Co-ordinates Defining Land Titles
Legislation was enacted in 1994 to benefit from the SDM process, such that co-ordinates will become the primary evidence for Title boundary definition in areas that have been proclaimed accordingly. The NT Surveyor General (SG) has recently proclaimed three areas where he has deemed the Survey Database is of sufficient quality for that purpose and co-ordinates now spatially define Land Titles in those areas. In the near future it will be mandatory that most survey content on Survey Plans defining Land Titles be lodged as XML files with evidence that the plan file has passed self-validation tests undertaken by the surveyor. The GA development team has provided the NT government with the technology and strategic advice to progress these automated digital workflows.
COMPLETE CASE STUDY MAY BE
PROOF OF CONCEPT
The Bureau of Land Management (BLM) is the US Federal agency responsible for the surveying and mapping of federally owned lands and native Indian lands. It administers more than 247.3 million acres of public lands.
Over recent years BLM was actively seeking technologies to replace its existing tools for the digital database storage and transfer of Public Land Survey System (PLSS) Townships, defined by survey plats.
BLM has since adopted the ESRI Parcel Fabric as the technology to manage that data as discussed HERE. Prior to that decision, Geodata Australia prepared a small Parcel Fabric as a Proof of Concept (PoC). GeoCadastre® (GC) was configured to import BLM digital data in the existing GMM structure and survey plat measurement data was also manually entered into GC. Co-ordinates to adjust the Parcel Fabric were sourced from a local surveyor to complete the adjustment of the dataset.
Mount Diablo Summit-Building Roof Promenade & Beacon Tower, Constructed by Civilian Conservation Corps, 1939-42
On a clear day one can see more land from the top of Mount Diablo than from anywhere else in all of the Western States. Because of its prominent position, Mount Diablo is the starting point for the establishment of land boundaries throughout most of California and all of Nevada. The summit is the location of the "Initial Point," the north/south meridian, and east/west baseline intersection point that is the basis for most property boundaries.
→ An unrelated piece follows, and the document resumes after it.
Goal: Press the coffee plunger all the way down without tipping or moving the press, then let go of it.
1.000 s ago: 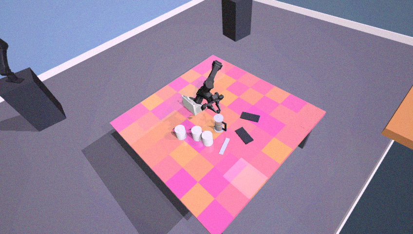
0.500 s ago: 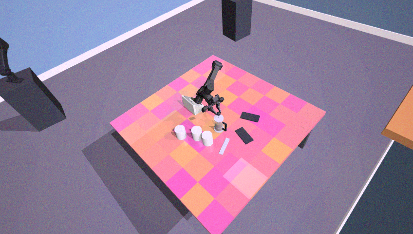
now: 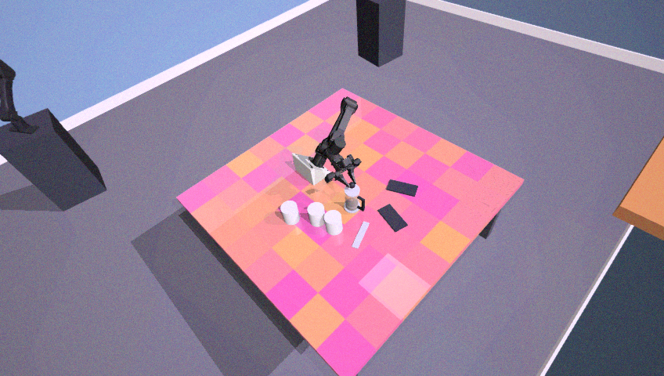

In July 1851, Col. Leander Ransom, General Land Office Deputy Surveyor, labored to the top of Mt Diablo in oppressive summer heat. Under instructions from the Surveyor General for California, he was to establish an initial point at the summit, through which the new Mt Diablo base and meridian lines would run. He chiseled a hole in solid rock on the highest point and erected a flagpole to be used as a sight to establish monuments on the base and meridian lines. Ransom then went due south twelve miles and set additional monuments to establish the meridian line. He continued setting monuments due east, due north, and due west of the initial point on the summit of the mountain, thereby establishing the Mount Diablo Base and Meridian lines.
One year later, in 1852, R. D. Cutts of the United States Coast and Geodetic Survey traveled to the top of Mount Diablo on a mission to establish a survey marker for mapping surrounding waterways and topography. The point established by Cutts is now marked by a copper pin at the base of the concrete pillar, in the basement of the summit tower and also a rectangular-shaped depression in exposed bedrock three feet northwest of the copper bolt marks Ransom's initial point. In July of 1993, land surveyors from around California gathered on top of Mt. Diablo to celebrate the installation of a new plaque commemorating the survey makers on the summit of Mount Diablo. The new plaque was placed on a concrete pillar inside the basement of the summit tower.